*Problem to solve*
All lines of the entries with "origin" in them must be listed.

════════

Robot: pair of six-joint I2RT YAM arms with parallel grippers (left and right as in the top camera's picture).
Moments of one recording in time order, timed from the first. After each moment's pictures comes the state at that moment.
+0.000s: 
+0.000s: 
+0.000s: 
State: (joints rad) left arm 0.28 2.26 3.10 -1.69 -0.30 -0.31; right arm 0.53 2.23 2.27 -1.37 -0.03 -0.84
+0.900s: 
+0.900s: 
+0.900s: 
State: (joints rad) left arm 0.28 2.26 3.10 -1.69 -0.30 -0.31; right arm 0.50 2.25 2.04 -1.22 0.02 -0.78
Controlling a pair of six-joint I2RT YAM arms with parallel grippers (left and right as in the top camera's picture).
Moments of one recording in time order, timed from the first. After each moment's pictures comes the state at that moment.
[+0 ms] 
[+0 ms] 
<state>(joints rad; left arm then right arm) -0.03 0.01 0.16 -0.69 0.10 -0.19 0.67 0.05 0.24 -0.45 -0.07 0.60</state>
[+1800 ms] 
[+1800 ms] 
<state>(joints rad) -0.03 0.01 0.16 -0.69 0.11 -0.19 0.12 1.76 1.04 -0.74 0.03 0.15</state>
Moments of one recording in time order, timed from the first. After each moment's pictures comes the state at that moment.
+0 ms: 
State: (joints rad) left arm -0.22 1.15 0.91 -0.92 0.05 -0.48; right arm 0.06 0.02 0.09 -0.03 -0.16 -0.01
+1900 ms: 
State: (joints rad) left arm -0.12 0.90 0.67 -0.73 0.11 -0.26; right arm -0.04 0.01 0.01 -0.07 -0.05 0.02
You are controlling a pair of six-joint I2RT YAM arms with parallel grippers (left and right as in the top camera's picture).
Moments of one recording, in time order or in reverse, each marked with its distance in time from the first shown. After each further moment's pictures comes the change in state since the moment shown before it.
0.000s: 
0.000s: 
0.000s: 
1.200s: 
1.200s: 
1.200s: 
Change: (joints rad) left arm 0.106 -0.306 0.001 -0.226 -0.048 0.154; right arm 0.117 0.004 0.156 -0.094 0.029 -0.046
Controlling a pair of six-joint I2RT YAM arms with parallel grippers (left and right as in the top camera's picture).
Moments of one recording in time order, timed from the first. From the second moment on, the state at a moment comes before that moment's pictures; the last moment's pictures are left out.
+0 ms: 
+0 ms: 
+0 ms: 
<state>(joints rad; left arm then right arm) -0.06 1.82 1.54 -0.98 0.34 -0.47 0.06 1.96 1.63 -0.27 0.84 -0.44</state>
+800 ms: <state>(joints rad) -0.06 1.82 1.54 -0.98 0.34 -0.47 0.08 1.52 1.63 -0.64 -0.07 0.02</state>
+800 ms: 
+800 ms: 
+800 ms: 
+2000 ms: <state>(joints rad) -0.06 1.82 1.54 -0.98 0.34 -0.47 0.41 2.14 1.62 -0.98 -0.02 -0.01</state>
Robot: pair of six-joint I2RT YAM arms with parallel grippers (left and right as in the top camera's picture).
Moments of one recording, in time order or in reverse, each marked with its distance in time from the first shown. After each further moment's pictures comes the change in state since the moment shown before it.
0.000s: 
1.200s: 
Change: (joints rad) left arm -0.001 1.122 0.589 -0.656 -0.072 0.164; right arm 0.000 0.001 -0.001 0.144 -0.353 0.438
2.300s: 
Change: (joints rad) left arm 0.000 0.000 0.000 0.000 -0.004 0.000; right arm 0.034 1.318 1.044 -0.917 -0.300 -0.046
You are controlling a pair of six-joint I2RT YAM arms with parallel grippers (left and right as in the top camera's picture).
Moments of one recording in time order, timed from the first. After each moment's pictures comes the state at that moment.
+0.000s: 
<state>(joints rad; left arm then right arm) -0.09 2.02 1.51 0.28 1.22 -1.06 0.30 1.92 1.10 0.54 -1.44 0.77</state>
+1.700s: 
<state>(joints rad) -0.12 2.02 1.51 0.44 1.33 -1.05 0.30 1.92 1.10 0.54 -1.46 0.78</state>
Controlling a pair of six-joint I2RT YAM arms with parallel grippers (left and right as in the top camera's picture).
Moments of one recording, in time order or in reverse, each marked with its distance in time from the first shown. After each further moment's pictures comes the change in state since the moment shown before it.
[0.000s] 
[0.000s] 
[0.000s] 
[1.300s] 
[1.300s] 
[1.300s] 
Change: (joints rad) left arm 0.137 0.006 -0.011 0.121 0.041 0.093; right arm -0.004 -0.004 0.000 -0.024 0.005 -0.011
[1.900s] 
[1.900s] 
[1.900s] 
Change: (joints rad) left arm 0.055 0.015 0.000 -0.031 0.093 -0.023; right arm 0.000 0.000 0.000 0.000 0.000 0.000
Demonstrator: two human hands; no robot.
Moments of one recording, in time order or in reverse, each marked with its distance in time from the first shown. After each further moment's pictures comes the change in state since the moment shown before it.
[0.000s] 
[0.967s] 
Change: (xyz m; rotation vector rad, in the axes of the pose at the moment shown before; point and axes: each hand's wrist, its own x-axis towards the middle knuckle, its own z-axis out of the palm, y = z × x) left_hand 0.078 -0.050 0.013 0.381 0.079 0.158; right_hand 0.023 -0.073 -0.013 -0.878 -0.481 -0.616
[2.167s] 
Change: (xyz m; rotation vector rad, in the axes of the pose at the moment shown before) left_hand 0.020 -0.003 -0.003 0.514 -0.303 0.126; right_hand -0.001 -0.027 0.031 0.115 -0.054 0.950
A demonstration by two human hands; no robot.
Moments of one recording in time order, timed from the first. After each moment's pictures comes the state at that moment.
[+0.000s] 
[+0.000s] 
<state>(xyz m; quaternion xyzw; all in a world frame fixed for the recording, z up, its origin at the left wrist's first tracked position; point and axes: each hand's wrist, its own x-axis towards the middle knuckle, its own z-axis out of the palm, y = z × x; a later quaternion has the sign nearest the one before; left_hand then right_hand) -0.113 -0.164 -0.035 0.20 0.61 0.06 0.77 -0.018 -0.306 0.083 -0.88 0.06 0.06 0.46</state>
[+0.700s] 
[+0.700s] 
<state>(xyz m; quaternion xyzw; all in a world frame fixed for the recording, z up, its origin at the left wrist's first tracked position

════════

*Exercise output*
<state>(xyz m; quaternion xyzw; all in a world frame fixed for the recording, z up, its origin at the left wrist's first tracked position; point and axes: each hand's wrist, its own x-axis towards the middle knuckle, its own z-axis out of the palm, y = z × x; a later quaternion has the sign nearest the one before; left_hand then right_hand) -0.113 -0.164 -0.035 0.20 0.61 0.06 0.77 -0.018 -0.306 0.083 -0.88 0.06 0.06 0.46</state>
<state>(xyz m; quaternion xyzw; all in a world frame fixed for the recording, z up, its origin at the left wrist's first tracked position

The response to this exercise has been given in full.